## WORK ITEM
Would you copy out each line of the records below that includes the word "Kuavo"?

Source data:
______

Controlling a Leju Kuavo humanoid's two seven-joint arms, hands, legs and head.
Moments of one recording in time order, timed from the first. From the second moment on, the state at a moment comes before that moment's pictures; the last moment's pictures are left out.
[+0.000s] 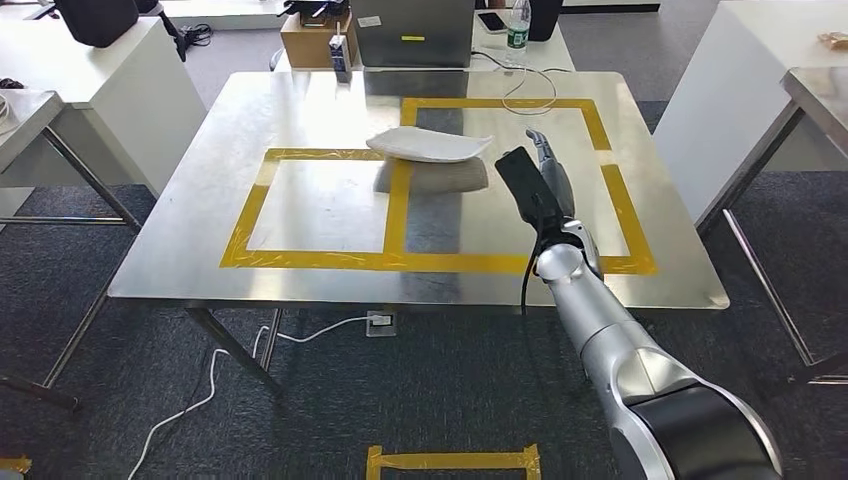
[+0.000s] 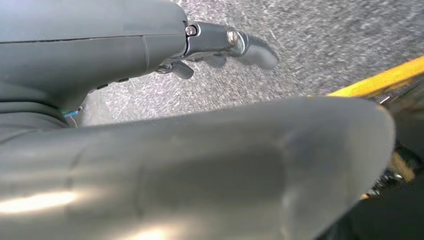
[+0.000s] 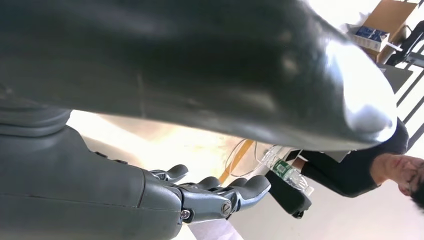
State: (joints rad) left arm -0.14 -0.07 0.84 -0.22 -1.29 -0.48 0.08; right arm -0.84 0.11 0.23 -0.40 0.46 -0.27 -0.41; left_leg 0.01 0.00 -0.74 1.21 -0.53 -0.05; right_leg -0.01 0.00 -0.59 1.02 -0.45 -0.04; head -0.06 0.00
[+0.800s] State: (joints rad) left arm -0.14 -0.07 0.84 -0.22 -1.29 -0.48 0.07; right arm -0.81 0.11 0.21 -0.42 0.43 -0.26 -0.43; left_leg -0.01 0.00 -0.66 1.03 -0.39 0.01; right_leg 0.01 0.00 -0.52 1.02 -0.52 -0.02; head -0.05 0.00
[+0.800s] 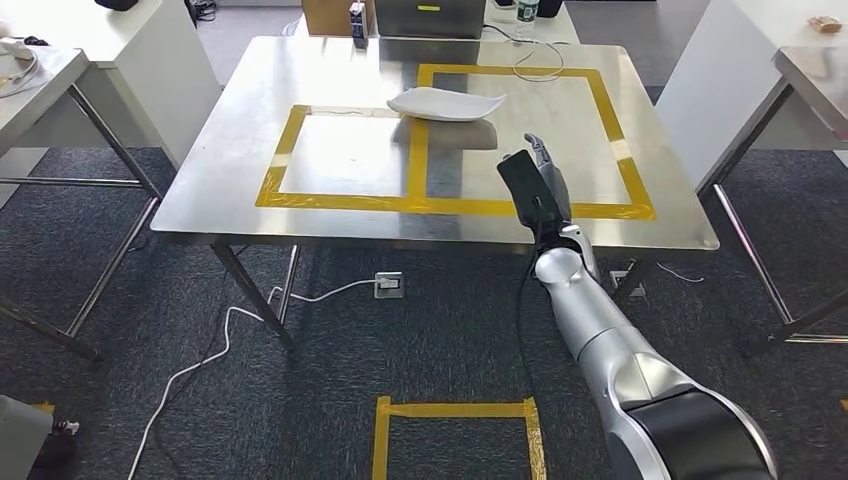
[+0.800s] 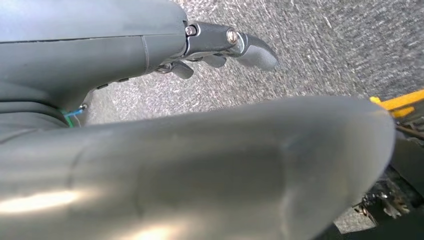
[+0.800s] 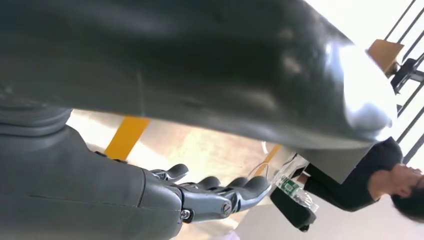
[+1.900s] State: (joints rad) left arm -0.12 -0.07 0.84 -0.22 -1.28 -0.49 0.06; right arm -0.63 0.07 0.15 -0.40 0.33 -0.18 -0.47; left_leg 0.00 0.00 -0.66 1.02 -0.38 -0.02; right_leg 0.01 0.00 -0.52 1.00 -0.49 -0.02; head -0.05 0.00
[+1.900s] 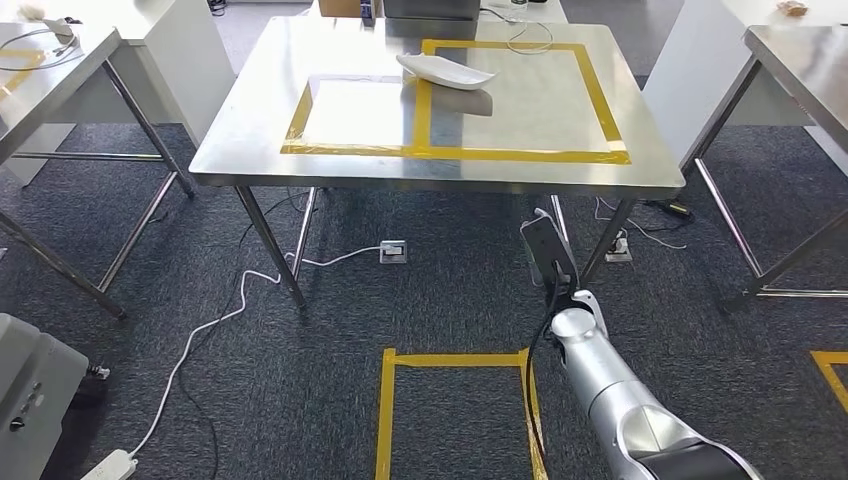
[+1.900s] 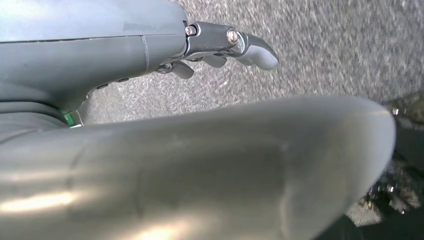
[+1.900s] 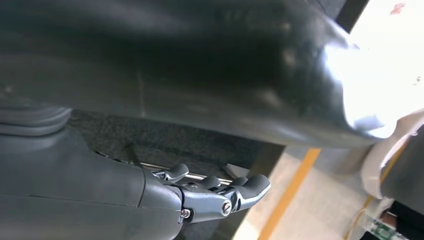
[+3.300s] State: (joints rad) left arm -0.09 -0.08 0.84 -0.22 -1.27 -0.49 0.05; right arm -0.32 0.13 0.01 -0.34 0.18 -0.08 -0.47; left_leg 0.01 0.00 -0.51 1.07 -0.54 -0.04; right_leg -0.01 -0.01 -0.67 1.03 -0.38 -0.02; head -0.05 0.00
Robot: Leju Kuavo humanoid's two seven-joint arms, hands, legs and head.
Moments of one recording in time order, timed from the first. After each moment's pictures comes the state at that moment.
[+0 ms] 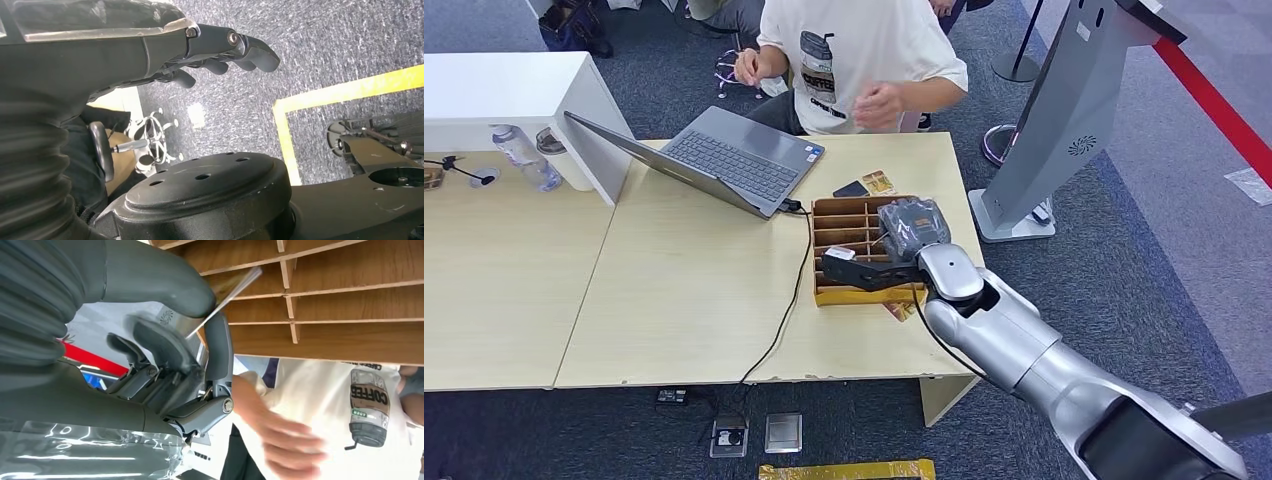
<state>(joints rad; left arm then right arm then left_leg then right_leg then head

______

## PROBLEM SOLUTION
Controlling a Leju Kuavo humanoid's two seven-joint arms, hands, legs and head.
Robot: Leju Kuavo humanoid's two seven-joint arms, hands, legs and head.

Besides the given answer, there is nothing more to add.